Before dying in Fort Worth prison, the woman told her mother, “I can’t do this anymore.”


A 54-year-old woman, awaiting trial, died in a federal prison in Fort Worth after being transferred for medical care.

Sherry Hillman died Monday night at FMC Carswell. The only federal medical facility for confined women in the country.. Hillman had not yet been sentenced to sell methamphetamine and was waiting for a pre-judgment hearing in a Kentucky prison. Hillman was infected with COVID-19 in January at the Laurel County Orthodontic Center, a regional prison in Kentucky. She was hospitalized on January 8 and was placed on a ventilator.

Since then, she has been transferred to various prisons and hospitals, primarily Kentucky, said Hillman’s mother, Jan Addington. After being hospitalized with COVID-19, Hillman’s health did not fully recover.

Hillman was transferred to a hospital in Kentucky on May 18, and had surgery on May 21, said lawyer Barry Glen. Her condition hasn’t improved yet. COVID-19 can cause long-term health problemsAccording to the Centers for Disease Control and Prevention, especially when people are in an existing state. According to court records, Hillman suffered from chronic obstructive pulmonary disease and emphysema. Hillman and her lawyer filed several allegations sealed in April regarding Hillman’s health. Glenn said he couldn’t say exactly what the movement was.

“She was moved to (Carswell) in Fort Worth because most people thought that care would be better than Kentucky,” Glenn said. “It’s a county prison, and they said they no longer have the ability or means to care for her.”

On June 1, the US Marshal moved Hillman to FMC Carswell. She was quarantined when she arrived at Carswell, following the CDC guidelines.

“Someone can help me”

The last call Adington received from her daughter was about a week ago.

“She said to me,’Mom, I’m not going to do that this time. I can’t do it anymore. I can’t,” Adington said. “I think she knew. And she was (in jail) in Texas, so I couldn’t go to her. I haven’t seen my daughter for nearly three years.”

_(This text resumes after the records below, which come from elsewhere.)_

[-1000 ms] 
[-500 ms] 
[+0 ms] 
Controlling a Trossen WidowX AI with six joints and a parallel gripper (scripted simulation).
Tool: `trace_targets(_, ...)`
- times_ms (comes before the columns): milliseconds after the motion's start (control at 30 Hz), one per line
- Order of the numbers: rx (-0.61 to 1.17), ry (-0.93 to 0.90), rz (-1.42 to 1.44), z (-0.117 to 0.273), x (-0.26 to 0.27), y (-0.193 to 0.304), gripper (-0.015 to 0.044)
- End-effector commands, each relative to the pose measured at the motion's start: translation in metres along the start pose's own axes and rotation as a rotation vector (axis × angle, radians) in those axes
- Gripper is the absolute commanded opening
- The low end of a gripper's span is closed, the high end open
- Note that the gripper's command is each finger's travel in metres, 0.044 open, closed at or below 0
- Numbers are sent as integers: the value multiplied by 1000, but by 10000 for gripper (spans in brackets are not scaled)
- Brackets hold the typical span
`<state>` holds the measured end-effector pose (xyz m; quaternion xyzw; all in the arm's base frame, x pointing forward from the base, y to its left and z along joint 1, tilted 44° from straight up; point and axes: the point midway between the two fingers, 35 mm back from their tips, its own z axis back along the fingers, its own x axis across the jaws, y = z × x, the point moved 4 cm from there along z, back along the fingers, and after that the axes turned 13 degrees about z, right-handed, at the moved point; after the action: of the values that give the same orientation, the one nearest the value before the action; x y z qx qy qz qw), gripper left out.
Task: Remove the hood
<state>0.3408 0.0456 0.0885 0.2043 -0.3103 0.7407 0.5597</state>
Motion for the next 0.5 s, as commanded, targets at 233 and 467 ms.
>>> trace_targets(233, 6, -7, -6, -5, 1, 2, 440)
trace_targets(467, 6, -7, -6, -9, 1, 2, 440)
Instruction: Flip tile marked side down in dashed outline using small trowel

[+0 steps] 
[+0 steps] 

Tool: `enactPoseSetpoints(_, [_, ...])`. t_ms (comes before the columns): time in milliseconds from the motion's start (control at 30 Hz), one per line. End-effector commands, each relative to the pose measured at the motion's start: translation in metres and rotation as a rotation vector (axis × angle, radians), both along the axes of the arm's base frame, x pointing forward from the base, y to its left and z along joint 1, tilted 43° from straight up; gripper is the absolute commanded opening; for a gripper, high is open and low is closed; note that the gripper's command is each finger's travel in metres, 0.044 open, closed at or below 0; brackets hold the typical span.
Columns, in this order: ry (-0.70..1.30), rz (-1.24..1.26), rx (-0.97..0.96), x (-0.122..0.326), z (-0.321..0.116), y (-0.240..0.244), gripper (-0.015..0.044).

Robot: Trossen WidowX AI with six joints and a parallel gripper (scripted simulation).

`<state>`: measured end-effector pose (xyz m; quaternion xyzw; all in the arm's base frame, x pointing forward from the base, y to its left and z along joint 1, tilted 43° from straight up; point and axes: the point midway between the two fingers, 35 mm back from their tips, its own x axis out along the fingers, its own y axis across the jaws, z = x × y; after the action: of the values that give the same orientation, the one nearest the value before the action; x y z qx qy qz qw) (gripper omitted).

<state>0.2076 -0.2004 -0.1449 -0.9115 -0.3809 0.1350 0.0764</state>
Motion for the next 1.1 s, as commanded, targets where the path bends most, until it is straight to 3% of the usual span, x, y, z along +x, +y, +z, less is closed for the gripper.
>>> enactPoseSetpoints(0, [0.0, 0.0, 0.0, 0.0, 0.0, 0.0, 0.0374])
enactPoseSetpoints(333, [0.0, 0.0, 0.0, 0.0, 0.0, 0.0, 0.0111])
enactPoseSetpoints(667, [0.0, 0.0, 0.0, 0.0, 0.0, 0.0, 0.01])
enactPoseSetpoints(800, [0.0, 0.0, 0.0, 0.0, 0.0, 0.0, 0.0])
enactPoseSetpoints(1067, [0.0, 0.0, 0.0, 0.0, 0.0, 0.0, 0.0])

Hillman grew up in Tennessee, near the Virginia border, according to Addington. She was a “growing beautiful young woman” who loved to go dancing. The family spent cooking and family vacation. She got married and later divorced and had three children and two grandchildren.

“It’s always hard to lose a child,” Adington said. “No matter how old they are.”

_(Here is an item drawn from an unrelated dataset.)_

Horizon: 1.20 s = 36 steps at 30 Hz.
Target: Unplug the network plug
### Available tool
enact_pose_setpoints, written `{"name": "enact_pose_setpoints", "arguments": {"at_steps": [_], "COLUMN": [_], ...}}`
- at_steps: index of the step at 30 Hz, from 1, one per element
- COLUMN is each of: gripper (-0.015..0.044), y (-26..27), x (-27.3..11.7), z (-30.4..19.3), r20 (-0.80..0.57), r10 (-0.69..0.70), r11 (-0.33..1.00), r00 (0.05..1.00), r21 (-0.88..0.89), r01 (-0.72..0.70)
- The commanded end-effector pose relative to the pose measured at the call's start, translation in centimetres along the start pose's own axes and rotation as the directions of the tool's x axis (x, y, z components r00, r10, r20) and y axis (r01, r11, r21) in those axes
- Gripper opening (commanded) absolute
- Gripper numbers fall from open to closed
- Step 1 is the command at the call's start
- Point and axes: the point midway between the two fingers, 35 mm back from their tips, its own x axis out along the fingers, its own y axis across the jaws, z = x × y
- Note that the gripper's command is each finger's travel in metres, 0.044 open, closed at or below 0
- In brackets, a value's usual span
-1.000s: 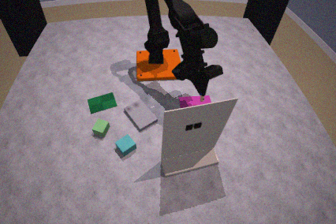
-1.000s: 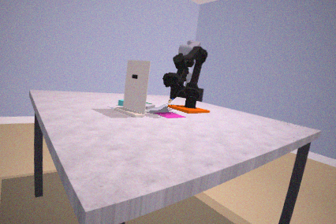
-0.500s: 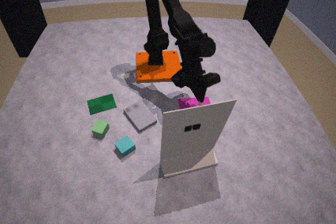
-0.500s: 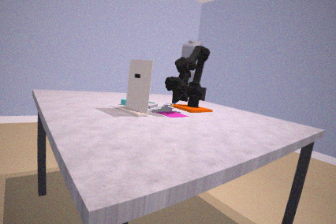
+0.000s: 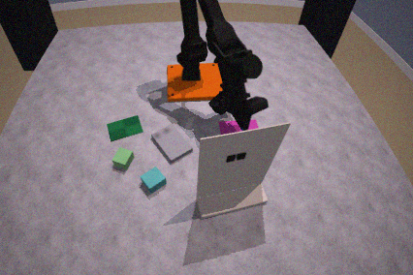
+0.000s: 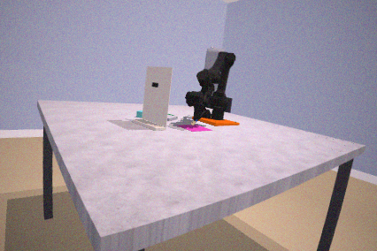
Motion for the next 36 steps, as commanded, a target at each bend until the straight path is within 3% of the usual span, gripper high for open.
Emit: {"name": "enact_pose_setpoints", "arguments": {"at_steps": [1, 31, 36], "gripper": [0.0000, 0.0000, 0.0131], "y": [-0.78, -0.83, -0.83], "x": [0.66, 1.00, 1.00], "z": [0.07, -0.17, -0.17], "r20": [0.004, 0.000, 0.000], "r10": [-0.010, -0.006, -0.006], "r11": [1.000, 1.000, 1.000], "r00": [1.000, 1.000, 1.000], "r21": [0.003, 0.000, 0.000], "r01": [0.010, 0.006, 0.006]}}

Addington does not feel that her daughter has taken the necessary care during her detention. Hillman told his mother that she wasn’t treated properly. She couldn’t control food and water, but wasn’t given any nutritional help, Adington said. After staying in the hospital once, Hillman became debilitated and could only walk a few steps.

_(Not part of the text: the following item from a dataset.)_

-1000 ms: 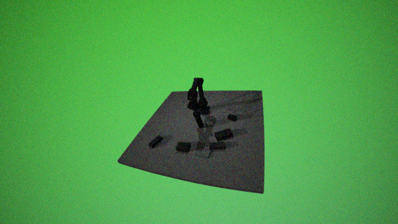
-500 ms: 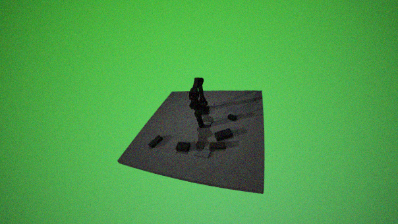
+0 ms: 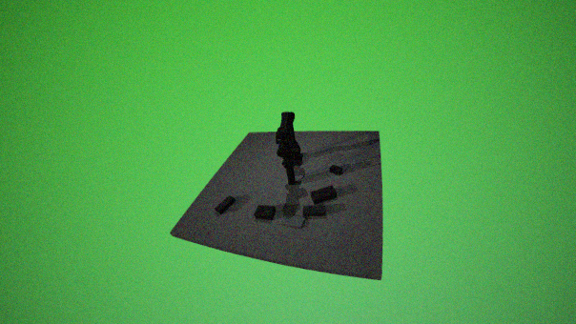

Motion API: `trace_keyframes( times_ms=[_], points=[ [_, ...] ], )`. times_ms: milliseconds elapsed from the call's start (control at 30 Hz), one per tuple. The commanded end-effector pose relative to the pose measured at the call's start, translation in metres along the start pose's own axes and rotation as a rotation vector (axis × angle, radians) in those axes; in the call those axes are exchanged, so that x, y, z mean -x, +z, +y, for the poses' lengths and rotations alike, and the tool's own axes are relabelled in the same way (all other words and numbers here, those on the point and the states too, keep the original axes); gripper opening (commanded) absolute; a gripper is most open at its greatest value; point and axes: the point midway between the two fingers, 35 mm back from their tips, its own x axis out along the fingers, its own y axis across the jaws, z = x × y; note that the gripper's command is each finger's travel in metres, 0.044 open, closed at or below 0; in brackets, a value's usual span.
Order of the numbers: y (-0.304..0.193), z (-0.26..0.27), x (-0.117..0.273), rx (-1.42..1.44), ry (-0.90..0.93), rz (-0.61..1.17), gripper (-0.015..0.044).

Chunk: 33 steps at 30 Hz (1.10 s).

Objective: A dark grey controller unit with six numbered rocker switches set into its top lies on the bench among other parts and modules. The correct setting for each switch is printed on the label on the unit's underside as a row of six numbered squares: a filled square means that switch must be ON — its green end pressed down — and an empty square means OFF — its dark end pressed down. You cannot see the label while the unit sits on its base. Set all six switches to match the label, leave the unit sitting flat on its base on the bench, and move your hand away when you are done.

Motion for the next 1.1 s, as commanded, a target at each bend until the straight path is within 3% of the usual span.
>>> trace_keyframes(
  times_ms=[0, 1067],
  points=[
    [0.005, 0.002, -0.005, 0.001, 0.009, -0.007, 0.0338],
    [0.031, 0.002, -0.010, 0.001, 0.009, -0.010, 0.0338]
  ],
)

“I don’t think she was treated correctly because she was telling me,” Adington said.

Two women imprisoned in Carswell said they had heard Hillman screaming for help from a cell on the medical floor for several days. A woman, also on the medical floor, said she heard Hillman screaming.

“Everyone on the floor heard her screaming for help for a few days,” said a woman who didn’t want her name to be used for fear of retaliation. “For days, they said she was forging it, and there was nothing wrong with her, and they ignored her cry for help. She You would say, “Please, someone can help me.” “

On June 14, Hillman became dyspnea and unresponsive, according to a press release from the prison bureau. According to the BOP, staff immediately began life-saving measures and requested emergency services.

According to Glenn, Hillman was ordered to have an autopsy and the death was attributed to nature.